Another consideration here is what the European Commission will do.

It’s the sole enforcer for the EU’s newly applied Digital Markets Act (DMA) — an ex ante competition regulation that seeks to put up-front obligations on the most powerful platforms with the goal of levelling the competitive playing field online and promoting open and contestable markets. Meta was officially designated a gatekeeper last month.

Among a variety of requirements this pan-EU regulation applies on gatekeepers are that those platforms which directly collect personal data for advertising from third party websites and apps (as Meta does) must enable users to “freely choose to opt-in to such data processing and sign-in practices by offering a less personalised but equivalent alternative, and without making the use of the core platform service or certain functionalities thereof conditional upon the end user’s consent”.

The regulation also stipulates that “not giving consent should not be more difficult than giving consent”; and asserts that “consent should be given by a clear affirmative action or statement establishing a freely given, specific, informed and unambiguous indication of agreement by the end user, as defined in Regulation (EU) 2016/679 [aka, the GDPR]”.

Whether the Commission would accept a user needing to sign up for a Meta subscription — and paying a substantial ongoing monthly fee to the tech giant — as being equivalent in difficulty to hitting an “accept tracking ads” button which lets Meta keep torching their privacy is one rather pertinent question to ponder.

The DMA is a flagship competition reform for the bloc. When it comes to reining in platform power, as its executive (and the law’s proposer) the Commission will surely have been hoping the regulation delivers the kind of quick wins against Big Tech that have proven impossible under classic antitrust procedures, which requires painstaking after-the-fact investigation prior to any enforcement.

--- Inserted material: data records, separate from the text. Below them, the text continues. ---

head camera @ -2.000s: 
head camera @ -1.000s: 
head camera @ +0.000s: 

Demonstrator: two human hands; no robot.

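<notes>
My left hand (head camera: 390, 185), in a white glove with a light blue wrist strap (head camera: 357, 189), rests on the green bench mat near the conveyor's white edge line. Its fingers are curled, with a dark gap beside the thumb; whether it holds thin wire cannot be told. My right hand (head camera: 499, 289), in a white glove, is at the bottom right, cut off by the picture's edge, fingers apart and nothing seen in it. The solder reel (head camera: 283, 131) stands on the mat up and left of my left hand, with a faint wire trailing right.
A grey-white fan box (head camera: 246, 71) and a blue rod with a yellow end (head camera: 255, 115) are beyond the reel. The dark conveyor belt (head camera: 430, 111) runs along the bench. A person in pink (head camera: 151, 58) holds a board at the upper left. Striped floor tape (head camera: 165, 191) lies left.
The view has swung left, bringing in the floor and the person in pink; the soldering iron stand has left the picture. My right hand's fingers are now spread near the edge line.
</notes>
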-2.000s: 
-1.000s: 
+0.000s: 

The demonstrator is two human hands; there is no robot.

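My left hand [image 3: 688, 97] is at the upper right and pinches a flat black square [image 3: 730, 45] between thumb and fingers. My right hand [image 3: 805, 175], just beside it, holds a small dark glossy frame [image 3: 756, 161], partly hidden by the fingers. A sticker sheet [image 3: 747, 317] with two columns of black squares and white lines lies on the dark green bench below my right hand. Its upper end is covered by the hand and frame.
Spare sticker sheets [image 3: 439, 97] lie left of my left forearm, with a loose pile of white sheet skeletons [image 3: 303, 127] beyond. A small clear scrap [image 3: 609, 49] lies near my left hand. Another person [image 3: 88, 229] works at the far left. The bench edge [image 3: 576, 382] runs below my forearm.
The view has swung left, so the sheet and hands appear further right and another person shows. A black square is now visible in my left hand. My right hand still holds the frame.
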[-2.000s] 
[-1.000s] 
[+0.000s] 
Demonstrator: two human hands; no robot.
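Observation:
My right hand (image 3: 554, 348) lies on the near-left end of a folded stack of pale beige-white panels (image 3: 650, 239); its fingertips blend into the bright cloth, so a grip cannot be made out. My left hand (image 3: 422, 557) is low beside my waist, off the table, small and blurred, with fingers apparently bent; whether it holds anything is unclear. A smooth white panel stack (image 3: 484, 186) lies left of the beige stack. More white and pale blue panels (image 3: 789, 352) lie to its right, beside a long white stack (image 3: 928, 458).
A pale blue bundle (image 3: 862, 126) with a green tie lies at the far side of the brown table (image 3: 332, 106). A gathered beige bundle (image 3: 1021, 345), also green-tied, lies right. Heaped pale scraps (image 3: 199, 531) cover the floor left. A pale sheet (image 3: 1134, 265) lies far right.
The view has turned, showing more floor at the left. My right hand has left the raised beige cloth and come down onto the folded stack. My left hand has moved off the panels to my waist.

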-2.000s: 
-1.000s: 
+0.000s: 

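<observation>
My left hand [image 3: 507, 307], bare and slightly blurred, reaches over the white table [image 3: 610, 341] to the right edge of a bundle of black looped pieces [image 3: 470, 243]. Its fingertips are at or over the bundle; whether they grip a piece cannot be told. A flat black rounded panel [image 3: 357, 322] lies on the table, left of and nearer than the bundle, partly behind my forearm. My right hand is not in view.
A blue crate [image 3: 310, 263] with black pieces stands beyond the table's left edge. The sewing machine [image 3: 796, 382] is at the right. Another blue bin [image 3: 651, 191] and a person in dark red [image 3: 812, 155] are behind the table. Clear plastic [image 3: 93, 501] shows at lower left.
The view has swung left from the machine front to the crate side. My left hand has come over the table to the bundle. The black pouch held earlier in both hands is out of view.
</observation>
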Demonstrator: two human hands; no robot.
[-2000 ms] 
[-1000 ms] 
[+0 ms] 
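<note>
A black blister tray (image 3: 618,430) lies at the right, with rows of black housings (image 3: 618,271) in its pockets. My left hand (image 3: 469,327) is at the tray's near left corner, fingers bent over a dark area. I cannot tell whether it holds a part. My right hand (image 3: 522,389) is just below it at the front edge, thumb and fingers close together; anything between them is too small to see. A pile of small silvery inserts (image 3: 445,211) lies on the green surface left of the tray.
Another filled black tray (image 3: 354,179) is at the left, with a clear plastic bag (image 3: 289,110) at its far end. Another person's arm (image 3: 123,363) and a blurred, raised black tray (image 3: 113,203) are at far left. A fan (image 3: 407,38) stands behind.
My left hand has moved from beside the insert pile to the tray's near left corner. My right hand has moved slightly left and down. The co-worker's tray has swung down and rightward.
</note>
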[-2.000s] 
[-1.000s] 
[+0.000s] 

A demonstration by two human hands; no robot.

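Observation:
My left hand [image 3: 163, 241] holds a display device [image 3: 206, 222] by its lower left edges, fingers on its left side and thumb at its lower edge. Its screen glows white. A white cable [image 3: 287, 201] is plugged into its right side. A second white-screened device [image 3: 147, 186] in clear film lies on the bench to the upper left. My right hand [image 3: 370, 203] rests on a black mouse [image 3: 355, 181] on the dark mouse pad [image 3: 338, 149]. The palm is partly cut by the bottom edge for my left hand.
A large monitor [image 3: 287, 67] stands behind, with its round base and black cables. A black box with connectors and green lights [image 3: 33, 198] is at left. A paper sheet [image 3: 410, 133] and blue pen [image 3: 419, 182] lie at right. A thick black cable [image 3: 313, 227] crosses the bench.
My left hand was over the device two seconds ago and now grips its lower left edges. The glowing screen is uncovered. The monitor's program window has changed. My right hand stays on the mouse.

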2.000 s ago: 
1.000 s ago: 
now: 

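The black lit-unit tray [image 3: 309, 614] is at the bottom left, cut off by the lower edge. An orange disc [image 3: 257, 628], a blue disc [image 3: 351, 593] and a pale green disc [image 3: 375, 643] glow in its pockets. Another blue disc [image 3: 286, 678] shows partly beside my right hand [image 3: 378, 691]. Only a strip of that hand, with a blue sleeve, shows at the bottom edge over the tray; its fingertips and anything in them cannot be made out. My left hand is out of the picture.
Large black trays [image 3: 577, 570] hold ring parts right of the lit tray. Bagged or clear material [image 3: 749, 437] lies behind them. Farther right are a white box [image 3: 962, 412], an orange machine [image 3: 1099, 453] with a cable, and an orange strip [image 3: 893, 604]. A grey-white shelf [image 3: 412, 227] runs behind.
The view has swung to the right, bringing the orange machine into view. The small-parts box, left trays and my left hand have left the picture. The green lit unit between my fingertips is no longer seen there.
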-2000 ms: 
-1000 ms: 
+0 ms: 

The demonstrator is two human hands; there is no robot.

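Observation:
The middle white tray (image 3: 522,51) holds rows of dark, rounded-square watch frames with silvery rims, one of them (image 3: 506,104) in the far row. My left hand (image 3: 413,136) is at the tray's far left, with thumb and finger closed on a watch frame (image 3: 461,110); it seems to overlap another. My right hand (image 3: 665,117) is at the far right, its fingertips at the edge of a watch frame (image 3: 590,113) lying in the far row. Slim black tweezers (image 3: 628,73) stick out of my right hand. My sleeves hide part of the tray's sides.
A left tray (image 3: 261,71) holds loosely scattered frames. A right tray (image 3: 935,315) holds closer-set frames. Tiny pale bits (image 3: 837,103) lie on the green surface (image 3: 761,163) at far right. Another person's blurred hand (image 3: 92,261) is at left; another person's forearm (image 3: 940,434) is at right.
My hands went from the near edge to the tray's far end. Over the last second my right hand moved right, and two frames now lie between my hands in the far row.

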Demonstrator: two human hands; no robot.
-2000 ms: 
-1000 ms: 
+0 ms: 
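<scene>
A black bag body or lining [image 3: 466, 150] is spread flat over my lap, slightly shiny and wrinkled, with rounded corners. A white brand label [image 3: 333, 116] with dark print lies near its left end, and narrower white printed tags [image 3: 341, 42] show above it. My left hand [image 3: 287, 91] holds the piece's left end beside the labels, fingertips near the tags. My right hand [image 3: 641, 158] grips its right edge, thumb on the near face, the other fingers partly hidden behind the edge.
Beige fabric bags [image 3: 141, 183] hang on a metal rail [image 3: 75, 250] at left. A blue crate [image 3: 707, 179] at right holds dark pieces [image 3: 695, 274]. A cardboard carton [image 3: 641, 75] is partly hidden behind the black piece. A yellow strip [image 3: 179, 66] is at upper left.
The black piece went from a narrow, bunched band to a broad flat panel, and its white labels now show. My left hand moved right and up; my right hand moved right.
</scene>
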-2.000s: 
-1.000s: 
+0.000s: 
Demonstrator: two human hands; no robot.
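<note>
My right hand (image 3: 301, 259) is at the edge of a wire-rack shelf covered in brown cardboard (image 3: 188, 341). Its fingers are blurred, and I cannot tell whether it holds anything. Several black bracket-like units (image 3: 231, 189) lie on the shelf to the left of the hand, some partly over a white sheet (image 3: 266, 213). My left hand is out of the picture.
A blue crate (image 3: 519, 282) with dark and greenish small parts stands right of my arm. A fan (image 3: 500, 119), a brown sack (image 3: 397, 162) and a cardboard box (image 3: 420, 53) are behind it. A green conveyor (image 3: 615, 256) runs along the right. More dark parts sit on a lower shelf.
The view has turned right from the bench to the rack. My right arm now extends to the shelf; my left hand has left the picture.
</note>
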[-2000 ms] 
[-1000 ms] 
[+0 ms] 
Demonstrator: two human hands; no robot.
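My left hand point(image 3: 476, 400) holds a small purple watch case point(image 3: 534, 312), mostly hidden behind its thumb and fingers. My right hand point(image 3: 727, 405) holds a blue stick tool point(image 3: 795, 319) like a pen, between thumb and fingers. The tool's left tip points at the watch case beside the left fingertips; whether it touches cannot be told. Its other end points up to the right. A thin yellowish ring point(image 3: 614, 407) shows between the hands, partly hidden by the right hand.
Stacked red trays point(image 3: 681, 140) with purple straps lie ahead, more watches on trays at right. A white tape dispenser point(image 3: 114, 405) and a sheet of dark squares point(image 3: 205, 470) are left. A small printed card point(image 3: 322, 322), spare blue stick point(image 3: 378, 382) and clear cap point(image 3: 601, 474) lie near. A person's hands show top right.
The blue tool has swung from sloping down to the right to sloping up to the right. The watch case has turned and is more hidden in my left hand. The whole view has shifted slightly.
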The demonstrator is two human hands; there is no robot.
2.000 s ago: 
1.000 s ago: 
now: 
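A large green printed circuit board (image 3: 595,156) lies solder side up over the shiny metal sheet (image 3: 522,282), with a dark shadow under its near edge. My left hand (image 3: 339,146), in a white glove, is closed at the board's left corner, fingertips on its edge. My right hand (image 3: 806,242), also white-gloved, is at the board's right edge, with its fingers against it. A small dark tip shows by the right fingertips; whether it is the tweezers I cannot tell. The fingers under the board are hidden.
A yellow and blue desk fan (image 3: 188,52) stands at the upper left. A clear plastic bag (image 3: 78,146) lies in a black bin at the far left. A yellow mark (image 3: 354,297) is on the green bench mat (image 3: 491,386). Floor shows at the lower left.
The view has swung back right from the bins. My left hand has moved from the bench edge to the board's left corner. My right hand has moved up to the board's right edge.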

If Meta has found a way to play an existing EU regulation off against a shiny new one in the interests of preventing reform of its privacy-hostile business model it would represent a dual failure for the bloc’s regulators. Having to wait years for the CJEU to clarify interpretation of a passing remark in GDPR litigation vis-a-vis the quality of consent can’t have been what the Commission had in mind for its flagship antitrust reform.

We’ve reached out to the EU’s competition unit to ask if it has any concerns about reports Meta is looking to switch to charging regional users a fee to avoid being tracked and profiled in light of the obligations applied to gatekeepers like Meta in the DMA.

A Commission spokesperson said it does not comment on business decisions of companies, including those designated as gatekeepers under the DMA.

“Companies designated as gatekeepers have six months to develop concrete solutions to ensure full compliance with the DMA (until 7 March 2024). The Commission is in discussions with the designated gatekeepers on their compliance with the DMA,” the Commission spokesperson added. “It is for the designated companies to demonstrate effective compliance. To this end, they are due to submit a detailed compliance report in which they outline how they comply with each of the obligations of the DMA by 7 March 2024.”

Asked for her assessment, Miranda Cole, an antitrust and competition partner in the law firm Norton Rose Fulbright’s Brussels office, told TechCrunch: “Meta is likely pointing to the reference in the ECJ judgment to an ‘appropriate fee’ being imposed ‘if necessary’ for a service that does not track users. The question, of course, is how much is ‘appropriate’, bearing in mind that demand for such a subscription service, versus a tracking service, will be heavily dependent on how much it costs. As with app store transaction fees, the European Commission will have to take a view as to whether it is ‘appropriate’ to set fees at levels that preserve what might be viewed as extracting monopoly rents.”

This report was updated with additional comment. We also fixed a typo in Meta spokesman Matt Pollard’s surname.